Does College Lacrosse Really Need Instant Replay?

(Photo: NCAA)

In last week’s Notre Dame-Syracuse game, Fighting Irish goalie Liam Entemann stopped a Finn Thompson shot on the doorstep early in the fourth. Or did he? Entemann dropped low for the save and his stick fell back across the goal line. Under the rules, if the goalie has possession of the ball his stick can cross that plane and it is a save. If a loose ball crosses that plane its a goal.

The call on Saturday was extremely tough. On replay it is hard to see if Entemann has the ball of his stick or not when it crosses the goal line. Syracuse head coach Gary Gait said postgame that the referees said that he did have the ball in his stick when the ball crossed the goal line, which would mean a save.

If it would have been called a goal, Syracuse would have taken a two-goal, 13-11, lead with 12:14 remaining in the game. Notre Dame would go on and score the final nine goals and win 20-12 so maybe it wouldn’t have mattered anyway. But still, the situation seen in the Dome on Saturday has reignited the debate and discussion about replay in college lacrosse.

And, as you would expect, Saturday’s game isn’t the first that involved a questionable call. Remember the 2019 NCAA Quarterfinals between Virginia and Maryland? Michael Kraus’ shot actually hit off the crossbar and even bounced all the way out to midfield. However, it was called a goal.

Currently, there is no instant replay in the sport. The rules committee has tinkered with the idea and its is something that many across the sport have discussed over the years. However, there has never been any real true movement towards brining it to the sport at a broad scale.

While lacrosse would likely benefit in some regard to replay there are couple of problems that I see with it in the sport. First off, would every school be able to have it? Yes, a lot of games are broadcast on ESPN + but that is mostly the school producing those and not every institution has the resources needed for that correct setup. The ACCs and Big Ten schools can do it, for sure. But how about all the ASUN and MAAC schools? Some maybe can and some might not. Maybe that isn’t as big of a deal as some folks make it out to be but it is still something that has to be taken into consideration.

One way to implement instant replay in the game that I have heard mentioned over and over again is that maybe it just gets put into TV games or conference and NCAA Tournament games. WhileI can understand the sentiment that the most important games might benefit the most from replay, this approach makes no sense to me. Why would you have some games have it and others not? And I can’t imagine a rule being put in place that impacts only certain games.

The last thing to take into account when considering adding replay in college lacrosse is what the impact could be. We have seen relay enter football, basketball, and practically every major sport. And guess what? Games are still imperfect. Calls are still made wrong all the time and replay doesn’t always help to correct those calls. Remember when sports TV talked about one single catch or non catch in an NFL game for nearly an entire year?

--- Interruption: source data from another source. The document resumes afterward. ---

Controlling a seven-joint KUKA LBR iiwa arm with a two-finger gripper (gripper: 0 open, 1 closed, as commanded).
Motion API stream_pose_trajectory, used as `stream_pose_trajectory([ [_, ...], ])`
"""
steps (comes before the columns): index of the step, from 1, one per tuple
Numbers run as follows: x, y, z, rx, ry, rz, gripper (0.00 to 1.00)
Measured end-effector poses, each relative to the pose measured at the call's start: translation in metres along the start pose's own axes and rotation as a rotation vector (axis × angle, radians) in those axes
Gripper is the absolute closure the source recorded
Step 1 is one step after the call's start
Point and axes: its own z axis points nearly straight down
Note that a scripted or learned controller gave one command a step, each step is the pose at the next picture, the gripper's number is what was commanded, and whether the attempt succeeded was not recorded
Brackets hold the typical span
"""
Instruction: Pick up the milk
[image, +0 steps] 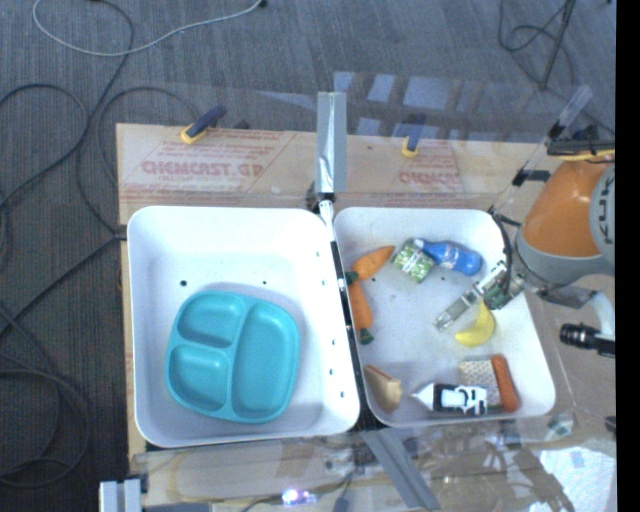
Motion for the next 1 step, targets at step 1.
stream_pose_trajectory([
  [1, -0.0213, 0.0289, -0.0344, 0.002, -0.004, -0.075, 0.0],
])
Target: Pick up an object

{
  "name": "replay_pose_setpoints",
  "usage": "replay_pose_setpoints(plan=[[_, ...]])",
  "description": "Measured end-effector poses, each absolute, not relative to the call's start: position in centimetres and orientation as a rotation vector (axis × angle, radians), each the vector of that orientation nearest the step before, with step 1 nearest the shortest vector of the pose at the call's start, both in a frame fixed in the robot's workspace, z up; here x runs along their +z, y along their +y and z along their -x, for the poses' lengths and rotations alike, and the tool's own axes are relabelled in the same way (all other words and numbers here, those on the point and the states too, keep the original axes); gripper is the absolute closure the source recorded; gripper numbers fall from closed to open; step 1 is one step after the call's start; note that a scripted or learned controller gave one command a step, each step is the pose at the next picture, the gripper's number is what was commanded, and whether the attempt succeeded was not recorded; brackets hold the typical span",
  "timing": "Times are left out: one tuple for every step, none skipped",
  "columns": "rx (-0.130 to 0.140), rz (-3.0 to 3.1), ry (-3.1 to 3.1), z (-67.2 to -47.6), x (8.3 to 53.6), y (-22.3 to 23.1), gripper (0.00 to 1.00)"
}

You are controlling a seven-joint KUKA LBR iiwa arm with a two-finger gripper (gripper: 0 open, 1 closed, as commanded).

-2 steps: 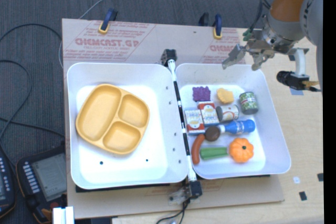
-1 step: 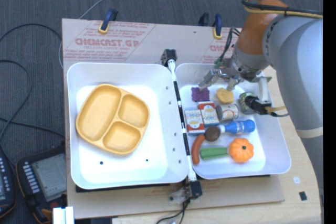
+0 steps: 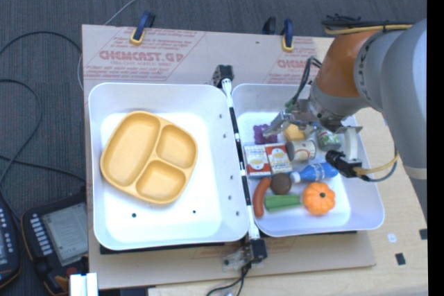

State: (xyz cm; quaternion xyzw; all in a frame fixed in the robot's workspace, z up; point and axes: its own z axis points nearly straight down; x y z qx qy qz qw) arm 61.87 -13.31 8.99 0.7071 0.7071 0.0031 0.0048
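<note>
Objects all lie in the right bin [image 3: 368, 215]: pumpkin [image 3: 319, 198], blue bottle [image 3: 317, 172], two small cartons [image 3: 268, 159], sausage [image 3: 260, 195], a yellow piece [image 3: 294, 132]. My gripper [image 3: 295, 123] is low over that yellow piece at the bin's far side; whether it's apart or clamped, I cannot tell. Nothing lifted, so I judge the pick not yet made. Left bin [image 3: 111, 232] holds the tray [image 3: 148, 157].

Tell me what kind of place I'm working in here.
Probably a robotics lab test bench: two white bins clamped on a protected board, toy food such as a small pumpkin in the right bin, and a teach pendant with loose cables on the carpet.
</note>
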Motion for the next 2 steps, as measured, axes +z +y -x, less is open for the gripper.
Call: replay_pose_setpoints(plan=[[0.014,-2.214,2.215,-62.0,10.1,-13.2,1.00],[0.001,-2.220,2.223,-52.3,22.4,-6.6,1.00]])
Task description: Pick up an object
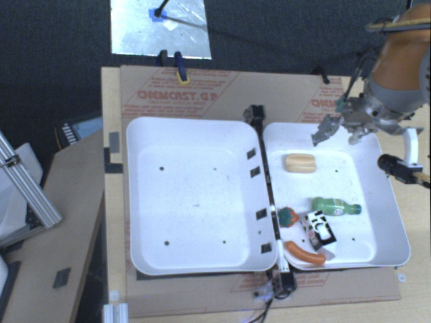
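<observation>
**Gripper spread above the far end of the right bin, nothing between its fingers**

Lying flat on the floor of the shallow white right-hand bin [384, 200]: a tan, bun-shaped bread roll [300, 163], in the bin's far half, close to the divider. Nearer the camera from the roll, well apart from it: a green plastic bottle with a white band [336, 208], on its side, cap end pointing away from the divider. Just beside the bottle on its near side: a small black-and-white printed box [319, 228], tilted. Between that box and the divider: a small round toy, orange with a teal top [288, 217]. Nearest the camera, along the bin's near wall and just below the box: an orange-red sausage-shaped toy [304, 253], lying lengthwise.

Above and beyond the roll, over the bin's far rim: the grey two-finger gripper [340, 132], fingers spread apart, pinching nothing, clear of the roll and of every other object. Behind it, reaching in from the bin's outer side: the grey arm with its orange band [402, 49].

Across the divider: the shallow white left-hand bin [195, 194], side by side with the right one. Under both: a brown cardboard sheet with red lettering [182, 89]. Beyond the cardboard's far edge: a square shiny metal plate [160, 17] on dark fabric.
</observation>
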Robot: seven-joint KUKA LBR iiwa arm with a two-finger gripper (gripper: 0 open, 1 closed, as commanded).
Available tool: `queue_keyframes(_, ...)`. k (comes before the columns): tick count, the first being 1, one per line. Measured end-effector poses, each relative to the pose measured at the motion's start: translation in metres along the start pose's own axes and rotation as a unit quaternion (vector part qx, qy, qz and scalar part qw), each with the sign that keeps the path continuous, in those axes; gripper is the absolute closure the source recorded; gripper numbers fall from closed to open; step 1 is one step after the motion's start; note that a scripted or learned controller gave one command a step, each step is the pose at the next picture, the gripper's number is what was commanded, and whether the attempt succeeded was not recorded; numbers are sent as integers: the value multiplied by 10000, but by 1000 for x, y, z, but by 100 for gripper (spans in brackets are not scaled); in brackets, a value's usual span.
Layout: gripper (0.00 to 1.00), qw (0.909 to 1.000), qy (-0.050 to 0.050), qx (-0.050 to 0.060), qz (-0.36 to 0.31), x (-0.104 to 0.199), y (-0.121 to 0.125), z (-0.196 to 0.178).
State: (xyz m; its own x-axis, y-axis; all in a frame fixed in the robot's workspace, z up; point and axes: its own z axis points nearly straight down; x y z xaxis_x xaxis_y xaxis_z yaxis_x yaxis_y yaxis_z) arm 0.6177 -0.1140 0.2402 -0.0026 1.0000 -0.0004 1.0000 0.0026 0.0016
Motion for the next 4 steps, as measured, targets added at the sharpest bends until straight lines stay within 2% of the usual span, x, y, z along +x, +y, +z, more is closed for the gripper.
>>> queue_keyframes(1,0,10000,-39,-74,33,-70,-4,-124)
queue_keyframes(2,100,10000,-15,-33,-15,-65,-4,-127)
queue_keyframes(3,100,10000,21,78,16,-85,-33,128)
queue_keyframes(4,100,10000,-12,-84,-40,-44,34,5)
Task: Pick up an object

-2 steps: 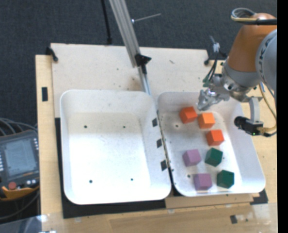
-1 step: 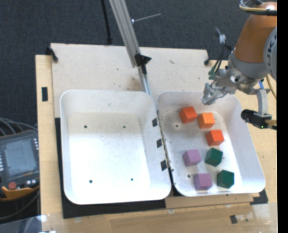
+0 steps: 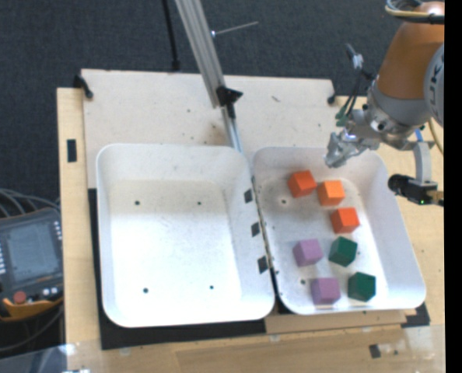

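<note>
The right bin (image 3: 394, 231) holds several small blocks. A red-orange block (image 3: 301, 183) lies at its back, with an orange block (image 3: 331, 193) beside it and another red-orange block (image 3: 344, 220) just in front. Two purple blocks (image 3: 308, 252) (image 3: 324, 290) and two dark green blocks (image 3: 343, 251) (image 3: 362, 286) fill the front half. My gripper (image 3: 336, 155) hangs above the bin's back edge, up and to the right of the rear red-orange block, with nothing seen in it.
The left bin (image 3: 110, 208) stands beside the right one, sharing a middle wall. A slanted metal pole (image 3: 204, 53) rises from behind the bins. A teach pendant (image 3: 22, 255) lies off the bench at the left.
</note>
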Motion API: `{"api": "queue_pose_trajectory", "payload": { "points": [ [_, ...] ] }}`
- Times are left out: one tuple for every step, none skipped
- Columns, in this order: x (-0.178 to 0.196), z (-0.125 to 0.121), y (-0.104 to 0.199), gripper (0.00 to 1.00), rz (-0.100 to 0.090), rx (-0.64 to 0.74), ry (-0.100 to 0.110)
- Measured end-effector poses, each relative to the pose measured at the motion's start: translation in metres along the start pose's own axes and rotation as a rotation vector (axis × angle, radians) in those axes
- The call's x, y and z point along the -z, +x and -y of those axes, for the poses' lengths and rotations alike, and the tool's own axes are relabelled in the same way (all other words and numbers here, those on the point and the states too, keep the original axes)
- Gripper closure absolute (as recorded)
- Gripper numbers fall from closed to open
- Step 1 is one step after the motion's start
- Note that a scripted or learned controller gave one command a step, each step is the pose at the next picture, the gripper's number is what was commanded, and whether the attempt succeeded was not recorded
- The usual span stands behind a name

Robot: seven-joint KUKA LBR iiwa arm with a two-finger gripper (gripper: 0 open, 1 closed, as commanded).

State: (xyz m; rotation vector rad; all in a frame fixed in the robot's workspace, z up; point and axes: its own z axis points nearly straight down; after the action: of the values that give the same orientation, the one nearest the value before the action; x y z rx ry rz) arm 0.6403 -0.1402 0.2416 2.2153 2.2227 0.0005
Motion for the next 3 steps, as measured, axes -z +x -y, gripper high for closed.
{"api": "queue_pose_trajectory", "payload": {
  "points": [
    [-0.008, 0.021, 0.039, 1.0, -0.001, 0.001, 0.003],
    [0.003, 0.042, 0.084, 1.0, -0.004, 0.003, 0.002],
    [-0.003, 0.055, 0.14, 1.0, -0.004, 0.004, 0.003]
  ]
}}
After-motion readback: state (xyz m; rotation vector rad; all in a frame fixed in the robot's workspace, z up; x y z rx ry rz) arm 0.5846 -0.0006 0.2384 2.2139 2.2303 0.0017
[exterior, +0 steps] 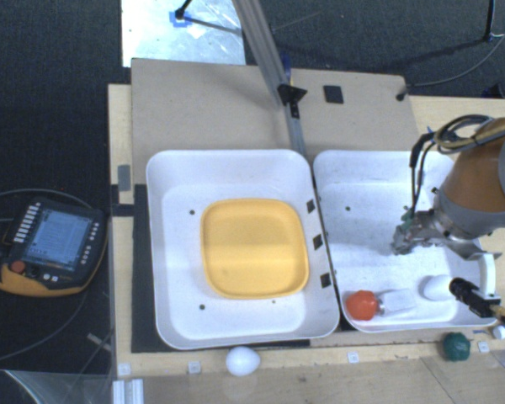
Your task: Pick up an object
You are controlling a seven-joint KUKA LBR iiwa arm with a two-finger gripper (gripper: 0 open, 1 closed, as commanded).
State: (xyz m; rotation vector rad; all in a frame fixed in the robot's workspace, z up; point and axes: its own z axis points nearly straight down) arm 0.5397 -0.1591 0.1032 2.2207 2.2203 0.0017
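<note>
In the camera view, the arm (480, 188) is cut off by the right edge of the frame. Its grey wrist covers the tip of the gripper (406, 241), so I cannot tell whether the claw is open or closed, or whether it touches the bin floor. A pale, half-clear piece (397, 301) just right of the red-orange ball (362, 305) blends into the white plastic. It is hard to make out, and whether it joins the ball is unclear.

The ball is small, round and glossy. It lies in the lower left corner of the right bin (353, 183), close to the front wall. A white rounded lump (435, 288) lies in the same bin, toward its lower right. A square yellow plate (255, 247) sits mid-floor in the left bin (168, 183). On the bench below the bins lie a white egg shape (242, 361) and — at the frame's lower right — a dark green ball (456, 346).

The gripper is over the middle right of the right bin, apart from the red-orange ball and nearer the lump, up and left of it.
</note>
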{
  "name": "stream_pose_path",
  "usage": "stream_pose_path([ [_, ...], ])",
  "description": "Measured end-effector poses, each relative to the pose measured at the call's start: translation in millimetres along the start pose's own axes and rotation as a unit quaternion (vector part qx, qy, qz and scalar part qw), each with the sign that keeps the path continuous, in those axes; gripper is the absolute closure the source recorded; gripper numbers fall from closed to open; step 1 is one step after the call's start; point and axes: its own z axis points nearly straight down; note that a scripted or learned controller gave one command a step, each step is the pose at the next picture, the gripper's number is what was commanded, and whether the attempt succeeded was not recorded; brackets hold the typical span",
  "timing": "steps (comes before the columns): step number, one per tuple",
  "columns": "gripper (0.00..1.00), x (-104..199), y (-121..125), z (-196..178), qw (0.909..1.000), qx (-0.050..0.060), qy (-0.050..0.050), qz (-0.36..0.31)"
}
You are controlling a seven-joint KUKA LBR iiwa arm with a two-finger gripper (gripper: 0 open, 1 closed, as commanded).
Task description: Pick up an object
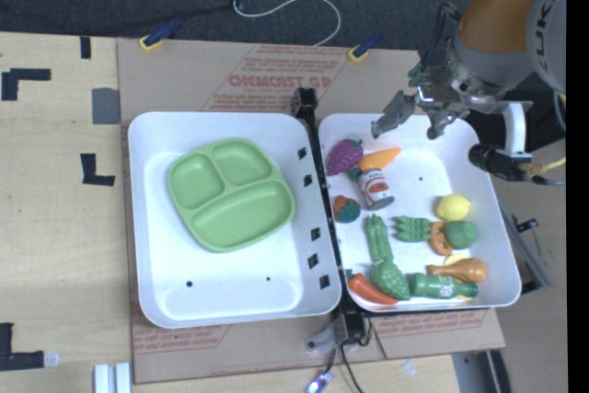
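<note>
Nearest the camera, along the front wall of the right bin (pixel 492 198), lie a small carrot (pixel 368 291), a green corn cob (pixel 387 275), a green bottle (pixel 444 287) on its side and an orange squash-like piece (pixel 465 269). Behind them sit a green pickle (pixel 377 237), a green toy with prongs (pixel 414 229), a green ball (pixel 461 234) on an orange piece, and a yellow lemon (pixel 453 207) just above it. Toward the bin's left wall there is a dark green and red toy (pixel 346 209), then a small can (pixel 375 187) with a red label, an orange carrot (pixel 383 157) touching its top, and a purple grape bunch (pixel 344 156) just left of the carrot.

The jaws (pixel 410 119) hang spread apart above the back of the right bin, near the carrot and grapes, with nothing between the two dark fingers (pixel 390 118). The grey arm (pixel 502 14) with its orange band reaches in from the right.

The left bin (pixel 156 271) holds a green divided plate (pixel 232 192). Both bins rest on a cardboard sheet (pixel 267 74) on the counter (pixel 55 225), and a white cable (pixel 276 9) loops over the dark floor behind
</note>
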Motion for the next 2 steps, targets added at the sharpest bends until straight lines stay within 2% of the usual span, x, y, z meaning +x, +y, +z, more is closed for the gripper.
stream_pose_path([
  [1, 1.0, 0.9, 0.2, -9.8, 1.0, 0.0, 0.0, -0.001],
  [2, 1.0, -37.0, -45.7, -65.5, 1.0, -0.001, 0.0, 0.002],
])
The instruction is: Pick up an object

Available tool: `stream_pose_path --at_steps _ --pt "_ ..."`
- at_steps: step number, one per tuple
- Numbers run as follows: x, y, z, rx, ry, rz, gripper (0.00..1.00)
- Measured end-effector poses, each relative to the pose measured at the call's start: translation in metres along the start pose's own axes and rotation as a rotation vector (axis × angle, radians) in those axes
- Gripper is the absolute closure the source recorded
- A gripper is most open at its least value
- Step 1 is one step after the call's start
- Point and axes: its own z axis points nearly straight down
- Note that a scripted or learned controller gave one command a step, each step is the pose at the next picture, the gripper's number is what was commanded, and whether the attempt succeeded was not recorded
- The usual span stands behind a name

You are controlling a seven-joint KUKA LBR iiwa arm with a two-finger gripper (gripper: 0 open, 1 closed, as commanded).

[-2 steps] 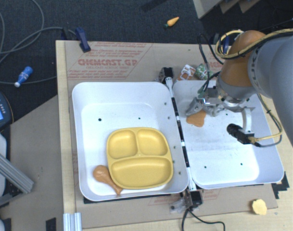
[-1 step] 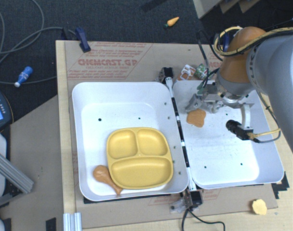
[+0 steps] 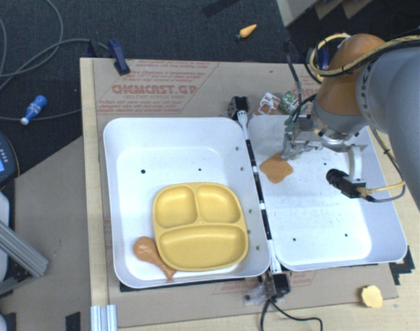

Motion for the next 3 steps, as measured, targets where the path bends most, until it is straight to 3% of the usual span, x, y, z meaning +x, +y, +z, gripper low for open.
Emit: stream_pose_path --at_steps 1,2,3 --pt "-0.001 -0.086 -0.006 0.014 0.003 0.003 1.0" --pt "-0.001 -0.082 -0.006 0.007 0.001 0.001 0.0" --pt "0.003 -0.03 0.005 0.001 -0.001 -0.002 0.0"
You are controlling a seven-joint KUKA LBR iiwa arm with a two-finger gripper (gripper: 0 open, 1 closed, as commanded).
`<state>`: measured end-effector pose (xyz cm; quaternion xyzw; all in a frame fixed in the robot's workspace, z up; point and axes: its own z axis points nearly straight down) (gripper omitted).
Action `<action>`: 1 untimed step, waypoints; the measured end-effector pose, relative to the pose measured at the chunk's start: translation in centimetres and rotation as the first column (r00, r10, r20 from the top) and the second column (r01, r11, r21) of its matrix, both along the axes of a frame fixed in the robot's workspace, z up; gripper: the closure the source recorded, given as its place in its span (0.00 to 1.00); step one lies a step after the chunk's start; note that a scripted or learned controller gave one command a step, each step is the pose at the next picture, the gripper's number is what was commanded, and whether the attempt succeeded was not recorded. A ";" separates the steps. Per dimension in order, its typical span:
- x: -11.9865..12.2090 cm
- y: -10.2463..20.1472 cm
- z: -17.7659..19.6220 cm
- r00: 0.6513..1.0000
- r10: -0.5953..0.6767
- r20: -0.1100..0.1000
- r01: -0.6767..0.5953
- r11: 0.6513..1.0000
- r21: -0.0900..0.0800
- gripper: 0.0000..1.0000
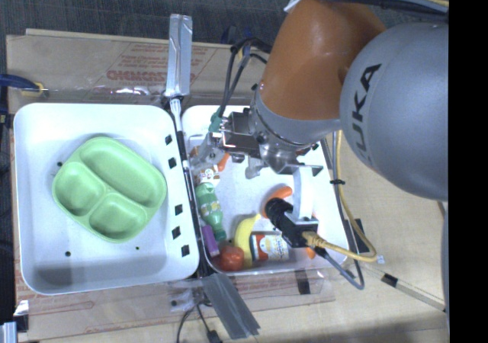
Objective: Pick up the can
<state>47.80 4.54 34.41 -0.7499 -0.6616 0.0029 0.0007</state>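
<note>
From the overhead camera, the small can with a white label and a red mark (pixel 271 247) lies on its side at the near end of the right-hand white bin (pixel 200 116). Its long axis runs roughly left to right across the view, and the darker end faces left toward a yellow rounded object (pixel 245 231) that it touches or nearly touches. A red round tomato-like piece (pixel 231 258) sits just left of the can and a little nearer the bin's front edge. A green plastic bottle (pixel 207 208) lies along the bin's left wall, and a small orange piece (pixel 279 193) sits further back than the can.

The grey arm (pixel 389 105) comes in from the right. Its orange band (pixel 316 52) bulks large over the far half of that bin, and the wrist is bent downward. The gripper (pixel 255 168) hangs below it over the bin's middle, well apart from the can and further back. Whether the claw is released or clenched I cannot tell, because the wrist hides it.

The left white bin (pixel 30 181) holds a pale green divided plastic plate (pixel 109 187), set at a slant.
</note>
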 end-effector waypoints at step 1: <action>-0.2 -1.8 -13.8 0.999 -0.047 -0.006 0.047 0.999 0.001 0.00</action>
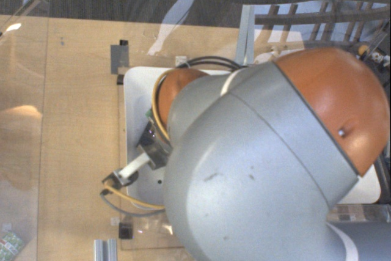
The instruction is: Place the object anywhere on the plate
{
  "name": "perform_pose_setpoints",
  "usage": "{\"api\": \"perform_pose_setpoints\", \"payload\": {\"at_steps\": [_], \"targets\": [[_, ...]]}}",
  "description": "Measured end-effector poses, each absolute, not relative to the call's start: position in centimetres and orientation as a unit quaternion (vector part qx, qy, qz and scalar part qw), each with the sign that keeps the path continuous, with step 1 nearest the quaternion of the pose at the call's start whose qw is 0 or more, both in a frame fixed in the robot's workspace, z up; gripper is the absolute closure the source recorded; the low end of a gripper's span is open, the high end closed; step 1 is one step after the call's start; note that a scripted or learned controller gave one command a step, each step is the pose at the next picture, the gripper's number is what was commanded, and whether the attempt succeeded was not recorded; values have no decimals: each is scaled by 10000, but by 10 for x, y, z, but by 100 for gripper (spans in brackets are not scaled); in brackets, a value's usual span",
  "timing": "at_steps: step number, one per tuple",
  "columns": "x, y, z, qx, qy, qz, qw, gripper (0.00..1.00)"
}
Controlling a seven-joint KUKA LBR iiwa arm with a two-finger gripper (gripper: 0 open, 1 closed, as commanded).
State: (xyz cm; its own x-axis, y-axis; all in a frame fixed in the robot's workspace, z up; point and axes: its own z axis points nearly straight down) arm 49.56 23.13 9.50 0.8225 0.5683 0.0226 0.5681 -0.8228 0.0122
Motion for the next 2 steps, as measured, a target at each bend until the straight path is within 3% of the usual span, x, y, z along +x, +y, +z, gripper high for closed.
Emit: {"api": "perform_pose_setpoints", "payload": {"at_steps": [2], "targets": [[497,233,106,9627,2703,145,5,100]]}}
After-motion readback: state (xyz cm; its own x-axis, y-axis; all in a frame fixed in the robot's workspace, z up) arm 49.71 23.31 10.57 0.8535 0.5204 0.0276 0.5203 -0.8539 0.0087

And in many of these cases where calls are looked at but not overturned, what are the players doing? Standing around. Play is often time stopped for minutes at a time to look at the most in depth parts of a play. And as mentioned, sometimes nothing comes of it. But what does happen is that the game is paused and made much longer than it needs to be.

If you aren’t a fan of referees reviewing everything in other sports, than I can’t imagine you would be a fan of it in lacrosse. And while adding instant replay would be aimed at correcting a few calls, it likely wouldn’t be long until EVERYTHING is under review. It is a slippery slope that lacrosse ought to be careful to begin down.

Human error is part of the game and always will be. That will never be taken out no matter how hard anyone tries to perfect officiating whether it be via instant replay or any other tactic. It is just a fact that everyone has to live with.